_YOUR GOAL_
Repeat the listing exactly. Do not carry over any pictures.

_GIVEN DATA_
☆ ☆ ☆ ☆

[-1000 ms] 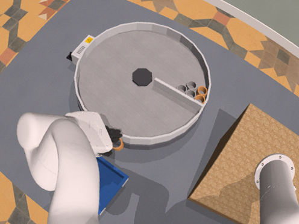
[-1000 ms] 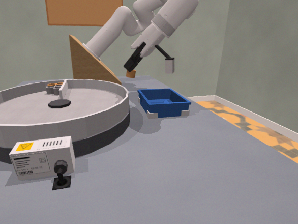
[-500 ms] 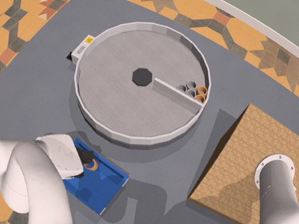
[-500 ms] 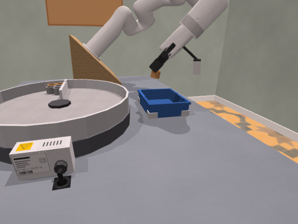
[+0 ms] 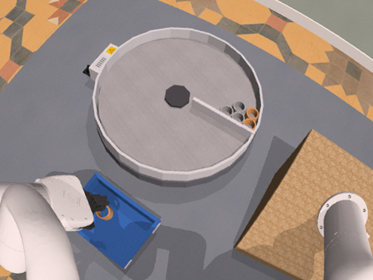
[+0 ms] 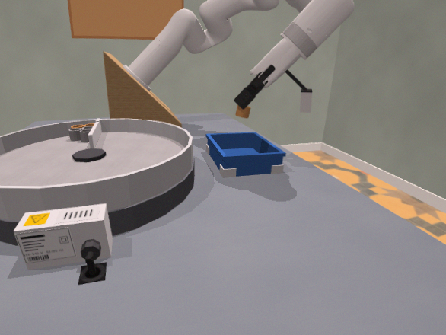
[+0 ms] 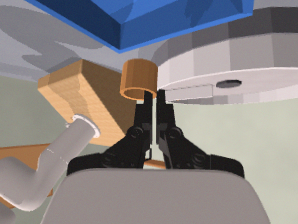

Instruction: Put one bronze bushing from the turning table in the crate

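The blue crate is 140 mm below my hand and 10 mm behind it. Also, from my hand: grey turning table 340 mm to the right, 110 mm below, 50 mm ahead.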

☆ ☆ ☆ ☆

_RESPONSE_
[-1000 ms] 
[-1000 ms] 
[-500 ms] 
[-500 ms] 
[+0 ms] 
[+0 ms] 
[+0 ms] 

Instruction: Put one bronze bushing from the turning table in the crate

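The blue crate is 140 mm below my hand and 10 mm behind it. Also, from my hand: grey turning table 340 mm to the right, 110 mm below, 50 mm ahead.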

With that, the answer is finished.